SIRK Douglas (1897-1987)

All That Heaven Allows (Sólo el cielo lo sabe) (1955: 8.0)

PELI PORNO. Una madurita Jane Wyman se fija en su jardinero macizo. Es bastante más joven que ella. Está bueno. Y fuerte. Y musculoso. Y muy sanote. Y sonríe. Se llama Rock Hudson (y, fuera de la pantalla, era gay). Ella lo invita a un café en su casa y ya no quiere que salga. Hudson no tiene prejuicios. Se gustan. A él no le importan las apariencias ni lo que diga la gente. A ella sí; y encima sus hijos son repelentes. Él es un jardinero fiel, fornido, sensible y besable. Y de tez morena. Ella es una viuda acomodada de rostro triste que descubre que, quizá, aún hay vida más allá de la superficial rutina. Y Hudson reforma su casa de campo en un periquete: la acondiciona para su Wyman. Nadie sabemos por qué Hudson se enamora perdidamente de alguien como Wyman. De ahí viene el título: Sólo el cielo lo sabe.
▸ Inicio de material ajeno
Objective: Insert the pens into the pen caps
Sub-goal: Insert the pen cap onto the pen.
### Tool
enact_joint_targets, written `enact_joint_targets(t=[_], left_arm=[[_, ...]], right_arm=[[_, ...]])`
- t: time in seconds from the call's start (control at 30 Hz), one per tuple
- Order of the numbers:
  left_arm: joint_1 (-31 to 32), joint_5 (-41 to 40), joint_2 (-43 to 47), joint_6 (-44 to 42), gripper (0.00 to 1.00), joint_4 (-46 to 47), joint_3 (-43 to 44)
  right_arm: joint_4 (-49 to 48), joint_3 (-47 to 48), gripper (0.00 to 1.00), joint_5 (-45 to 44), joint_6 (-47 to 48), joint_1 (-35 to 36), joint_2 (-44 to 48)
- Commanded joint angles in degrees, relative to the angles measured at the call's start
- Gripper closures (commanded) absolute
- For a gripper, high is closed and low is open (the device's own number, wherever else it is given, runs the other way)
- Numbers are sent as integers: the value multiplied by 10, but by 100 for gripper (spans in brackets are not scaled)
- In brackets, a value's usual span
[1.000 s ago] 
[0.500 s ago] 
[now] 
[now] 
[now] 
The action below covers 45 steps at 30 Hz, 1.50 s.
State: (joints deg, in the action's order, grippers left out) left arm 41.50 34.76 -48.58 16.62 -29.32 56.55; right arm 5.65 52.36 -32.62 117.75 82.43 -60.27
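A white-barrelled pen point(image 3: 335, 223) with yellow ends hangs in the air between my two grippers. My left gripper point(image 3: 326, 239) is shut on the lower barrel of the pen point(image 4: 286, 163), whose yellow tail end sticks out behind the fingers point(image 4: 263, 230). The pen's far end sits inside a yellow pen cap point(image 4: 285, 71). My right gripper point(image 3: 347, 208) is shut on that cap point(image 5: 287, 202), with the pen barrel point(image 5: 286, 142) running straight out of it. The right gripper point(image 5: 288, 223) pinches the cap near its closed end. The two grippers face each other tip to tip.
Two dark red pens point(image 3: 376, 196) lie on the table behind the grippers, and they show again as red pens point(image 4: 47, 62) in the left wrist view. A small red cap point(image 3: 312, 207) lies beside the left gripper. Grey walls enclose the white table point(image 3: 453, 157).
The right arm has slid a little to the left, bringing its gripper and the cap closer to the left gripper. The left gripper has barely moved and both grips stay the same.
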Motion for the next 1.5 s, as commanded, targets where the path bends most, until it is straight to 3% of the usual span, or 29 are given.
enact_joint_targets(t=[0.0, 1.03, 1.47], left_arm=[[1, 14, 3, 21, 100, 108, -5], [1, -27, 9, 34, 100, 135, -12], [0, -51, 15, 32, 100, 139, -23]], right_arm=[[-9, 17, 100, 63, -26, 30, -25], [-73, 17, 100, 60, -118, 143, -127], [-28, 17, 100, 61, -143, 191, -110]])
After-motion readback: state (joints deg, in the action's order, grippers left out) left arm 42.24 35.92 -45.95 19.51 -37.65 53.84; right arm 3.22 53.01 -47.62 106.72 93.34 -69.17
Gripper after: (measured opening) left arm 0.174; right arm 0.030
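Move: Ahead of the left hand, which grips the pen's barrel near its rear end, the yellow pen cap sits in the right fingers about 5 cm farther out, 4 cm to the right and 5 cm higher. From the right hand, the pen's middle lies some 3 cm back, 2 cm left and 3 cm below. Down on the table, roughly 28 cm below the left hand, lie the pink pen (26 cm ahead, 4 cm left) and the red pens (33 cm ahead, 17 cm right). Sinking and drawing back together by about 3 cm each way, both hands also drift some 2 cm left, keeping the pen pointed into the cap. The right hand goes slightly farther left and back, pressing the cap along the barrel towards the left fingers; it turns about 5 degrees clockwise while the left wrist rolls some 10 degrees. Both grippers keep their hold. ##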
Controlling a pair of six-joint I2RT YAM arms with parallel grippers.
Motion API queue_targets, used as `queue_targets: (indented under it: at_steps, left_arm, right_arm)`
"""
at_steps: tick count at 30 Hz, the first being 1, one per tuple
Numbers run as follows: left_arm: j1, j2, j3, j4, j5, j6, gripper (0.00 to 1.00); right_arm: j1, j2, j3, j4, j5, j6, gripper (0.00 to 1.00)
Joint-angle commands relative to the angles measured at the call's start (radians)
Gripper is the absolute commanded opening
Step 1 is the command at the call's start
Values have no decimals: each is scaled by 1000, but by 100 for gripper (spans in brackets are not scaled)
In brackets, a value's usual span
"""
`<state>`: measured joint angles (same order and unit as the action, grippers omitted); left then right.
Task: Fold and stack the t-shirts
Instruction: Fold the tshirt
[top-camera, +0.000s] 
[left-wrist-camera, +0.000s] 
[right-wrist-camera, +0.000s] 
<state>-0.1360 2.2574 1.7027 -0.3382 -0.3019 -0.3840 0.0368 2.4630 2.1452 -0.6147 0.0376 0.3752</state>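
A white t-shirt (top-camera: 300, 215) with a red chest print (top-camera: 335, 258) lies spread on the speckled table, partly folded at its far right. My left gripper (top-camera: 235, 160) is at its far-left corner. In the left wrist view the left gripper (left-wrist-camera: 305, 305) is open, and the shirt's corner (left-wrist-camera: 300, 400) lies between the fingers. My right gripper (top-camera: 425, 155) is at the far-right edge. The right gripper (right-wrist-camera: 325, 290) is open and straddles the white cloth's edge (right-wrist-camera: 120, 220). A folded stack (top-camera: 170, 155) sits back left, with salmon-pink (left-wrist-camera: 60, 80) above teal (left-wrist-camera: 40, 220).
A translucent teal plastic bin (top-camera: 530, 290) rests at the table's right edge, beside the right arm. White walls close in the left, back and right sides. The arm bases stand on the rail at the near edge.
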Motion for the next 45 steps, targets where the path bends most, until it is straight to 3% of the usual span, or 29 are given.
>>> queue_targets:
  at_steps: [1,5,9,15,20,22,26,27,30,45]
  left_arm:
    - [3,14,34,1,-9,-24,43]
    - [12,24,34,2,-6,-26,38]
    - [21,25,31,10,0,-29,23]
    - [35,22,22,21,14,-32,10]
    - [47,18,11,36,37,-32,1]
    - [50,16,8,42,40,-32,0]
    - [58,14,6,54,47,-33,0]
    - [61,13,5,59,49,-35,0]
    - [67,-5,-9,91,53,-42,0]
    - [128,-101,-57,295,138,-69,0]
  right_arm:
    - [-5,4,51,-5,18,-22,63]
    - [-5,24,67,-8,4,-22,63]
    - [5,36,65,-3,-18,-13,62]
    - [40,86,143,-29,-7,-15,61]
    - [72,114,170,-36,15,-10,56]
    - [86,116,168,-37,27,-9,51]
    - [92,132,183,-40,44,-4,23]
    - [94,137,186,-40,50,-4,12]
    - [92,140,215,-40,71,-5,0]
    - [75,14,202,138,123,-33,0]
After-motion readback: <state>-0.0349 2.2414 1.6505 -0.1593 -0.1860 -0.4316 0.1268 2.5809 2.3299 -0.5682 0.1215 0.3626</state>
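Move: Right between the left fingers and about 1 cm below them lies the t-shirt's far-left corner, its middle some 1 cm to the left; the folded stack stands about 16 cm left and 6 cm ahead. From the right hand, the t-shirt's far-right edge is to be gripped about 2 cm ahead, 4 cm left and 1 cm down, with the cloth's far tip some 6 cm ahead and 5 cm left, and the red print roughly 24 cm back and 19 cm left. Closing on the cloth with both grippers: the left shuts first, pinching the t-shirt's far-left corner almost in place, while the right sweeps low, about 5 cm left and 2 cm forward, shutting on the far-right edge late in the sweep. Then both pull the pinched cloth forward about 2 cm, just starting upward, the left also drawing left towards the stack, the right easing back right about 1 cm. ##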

SIRK. Con motivo de la muerte de Liz Taylor, escribió Rodríguez Marchante en ABC (marzo de 2011): “A Elizabeth Taylor le habría escrito impecable y elegantemente su propia vida Douglas Sirk, gran estratega y mejor delineante de existencias azarosas, el maestro del melodrama”. Epítetos más que apropiados para capturar la esencia (que es “sustancia”) del cine de Sirk: melodrama, azar, elegancia. El melodrama elegante, hijo del azar que nos gobierna. Y sobrino de la clase social (cursi y esteticista) que nos guarece de la suciedad de los pobres (en “fuera de campo”) y la vulgaridad de los leñadores. Con esas camisas de cuadros.

SÍMBOLOS. Un cine colorista que parece formalista. Un cine que va al grano del melodrama sin descuidar los símbolos (algunos freudianos, otros no). Un cine que bordea el barato artificio pero que es capaz, de manera milagrosa, de no hacer el ridículo. Un cine muy físico que, casi siempre, deja una coda enigmática o simbólica al final de cada escena: las copas de unos árboles, un jarrón roto, unos pájaros, un árbol de Navidad, un imponente ciervo (irreal de tan bello). Ese es el Toque Sirk.

THOREAU. El escritor norteamericano, reivindicado a partes iguales por anarquistas “posh” y neoliberales ensimismados (destruir el Estado, etc.) tiene una aparición estelar en Sólo el cielo lo sabe. Los amigos de Hudson no viven en la ciudad con los burgueses ricos, hipócritas y deslenguados, sino en el campo, entre animalillos y bonitos paisajes. En vez de estudiar en la universidad o vivir del cuento, resulta que los amigos de Rock plantan árboles, son libres y generosos, bailan con alegría y hasta leen. El libro favorito del mejor amigo de Hudson es de Thoreau. Wyman lee un párrafo y se entusiasma porque cree recibir un positivo mensaje de autoayuda.

Y yo me pregunto: ¿Se puede incluir todo esto en una misma escena y no caer en la más espantosa de las caricaturas? Pues sí. ¿Y cómo se consigue? Pues sólo el cielo lo sabe.